_DESCRIPTION OF THE TASK_:
Each record in the listing below is to be duplicated exactly.

+++ RECORDS TO PROCESS +++

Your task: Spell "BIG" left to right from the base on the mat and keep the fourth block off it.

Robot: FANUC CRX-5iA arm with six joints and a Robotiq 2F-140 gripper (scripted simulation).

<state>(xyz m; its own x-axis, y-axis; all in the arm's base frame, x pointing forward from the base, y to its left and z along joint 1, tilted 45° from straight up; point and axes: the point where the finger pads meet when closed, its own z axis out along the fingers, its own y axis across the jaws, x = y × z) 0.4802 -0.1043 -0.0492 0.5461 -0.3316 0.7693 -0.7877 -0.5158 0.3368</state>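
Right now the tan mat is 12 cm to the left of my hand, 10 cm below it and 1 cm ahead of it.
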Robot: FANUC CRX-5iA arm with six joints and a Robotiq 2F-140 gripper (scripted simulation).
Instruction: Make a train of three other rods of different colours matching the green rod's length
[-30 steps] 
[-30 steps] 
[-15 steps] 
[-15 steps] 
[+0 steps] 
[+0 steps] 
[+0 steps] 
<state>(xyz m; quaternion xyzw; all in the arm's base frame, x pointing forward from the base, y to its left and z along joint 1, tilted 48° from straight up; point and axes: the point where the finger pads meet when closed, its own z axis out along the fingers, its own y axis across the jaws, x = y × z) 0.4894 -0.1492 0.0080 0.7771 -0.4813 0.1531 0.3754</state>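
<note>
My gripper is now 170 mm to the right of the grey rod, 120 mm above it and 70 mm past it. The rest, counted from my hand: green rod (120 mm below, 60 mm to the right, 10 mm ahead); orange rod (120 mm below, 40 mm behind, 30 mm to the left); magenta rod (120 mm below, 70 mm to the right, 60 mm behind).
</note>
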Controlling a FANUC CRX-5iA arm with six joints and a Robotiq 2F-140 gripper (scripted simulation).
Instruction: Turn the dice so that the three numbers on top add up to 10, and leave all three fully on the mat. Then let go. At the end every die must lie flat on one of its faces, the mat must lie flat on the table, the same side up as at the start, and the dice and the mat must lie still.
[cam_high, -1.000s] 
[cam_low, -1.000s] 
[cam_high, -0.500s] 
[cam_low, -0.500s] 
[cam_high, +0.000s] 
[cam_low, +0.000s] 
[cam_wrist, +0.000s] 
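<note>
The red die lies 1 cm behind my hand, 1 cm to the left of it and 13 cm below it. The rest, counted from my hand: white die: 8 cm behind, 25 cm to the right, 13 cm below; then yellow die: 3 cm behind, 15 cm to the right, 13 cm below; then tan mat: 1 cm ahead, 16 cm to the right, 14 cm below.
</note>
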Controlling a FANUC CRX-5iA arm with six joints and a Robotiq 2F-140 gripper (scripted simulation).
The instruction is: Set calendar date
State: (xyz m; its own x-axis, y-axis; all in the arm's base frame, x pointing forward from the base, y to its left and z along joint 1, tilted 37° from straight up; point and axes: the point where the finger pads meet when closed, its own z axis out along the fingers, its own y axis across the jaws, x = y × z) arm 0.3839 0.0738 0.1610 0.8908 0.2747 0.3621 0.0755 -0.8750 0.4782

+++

_SOLUTION_:
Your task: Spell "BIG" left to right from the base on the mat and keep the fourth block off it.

Robot: FANUC CRX-5iA arm with six joints and a Robotiq 2F-140 gripper (scripted simulation).

<state>(xyz m; its own x-axis, y-axis; all in the arm's base frame, x pointing forward from the base, y to its left and z along joint 1, tilted 45° from straight up; point and axes: the point where the finger pads meet when closed, its own z axis out along the fingers, its own y axis across the jaws, x = y × z) 0.4802 -0.1043 -0.0492 0.5461 -0.3316 0.7693 -0.7877 -0.5158 0.3368</state>
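Right now the tan mat is 12 cm to the left of my hand, 10 cm below it and 1 cm ahead of it.
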Robot: FANUC CRX-5iA arm with six joints and a Robotiq 2F-140 gripper (scripted simulation).
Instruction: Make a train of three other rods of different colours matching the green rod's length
[-30 steps] 
[-30 steps] 
[-15 steps] 
[-15 steps] 
[+0 steps] 
[+0 steps] 
[+0 steps] 
<state>(xyz m; quaternion xyzw; all in the arm's base frame, x pointing forward from the base, y to its left and z along joint 1, tilted 48° from straight up; point and axes: the point where the finger pads meet when closed, its own z axis out along the fingers, its own y axis across the jaws, x = y × z) 0.4894 -0.1492 0.0080 0.7771 -0.4813 0.1531 0.3754</state>
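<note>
My gripper is now 170 mm to the right of the grey rod, 120 mm above it and 70 mm past it. The rest, counted from my hand: green rod (120 mm below, 60 mm to the right, 10 mm ahead); orange rod (120 mm below, 40 mm behind, 30 mm to the left); magenta rod (120 mm below, 70 mm to the right, 60 mm behind).
</note>
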Controlling a FANUC CRX-5iA arm with six joints and a Robotiq 2F-140 gripper (scripted simulation).
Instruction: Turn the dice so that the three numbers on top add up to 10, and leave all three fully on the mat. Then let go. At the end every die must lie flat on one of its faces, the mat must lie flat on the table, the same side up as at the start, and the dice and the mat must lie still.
[cam_high, -1.000s] 
[cam_low, -1.000s] 
[cam_high, -0.500s] 
[cam_low, -0.500s] 
[cam_high, +0.000s] 
[cam_low, +0.000s] 
[cam_wrist, +0.000s] 
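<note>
The red die lies 1 cm behind my hand, 1 cm to the left of it and 13 cm below it. The rest, counted from my hand: white die: 8 cm behind, 25 cm to the right, 13 cm below; then yellow die: 3 cm behind, 15 cm to the right, 13 cm below; then tan mat: 1 cm ahead, 16 cm to the right, 14 cm below.
</note>
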Controlling a FANUC CRX-5iA arm with six joints and a Robotiq 2F-140 gripper (scripted simulation).
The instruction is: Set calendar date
State: (xyz m; its own x-axis, y-axis; all in the arm's base frame, x pointing forward from the base, y to its left and z along joint 1, tilted 37° from straight up; point and axes: the point where the finger pads meet when closed, its own z axis out along the fingers, its own y axis across the jaws, x = y × z) arm 0.3839 0.0738 0.1610 0.8908 0.2747 0.3621 0.0755 -0.8750 0.4782

The generated output is now complete.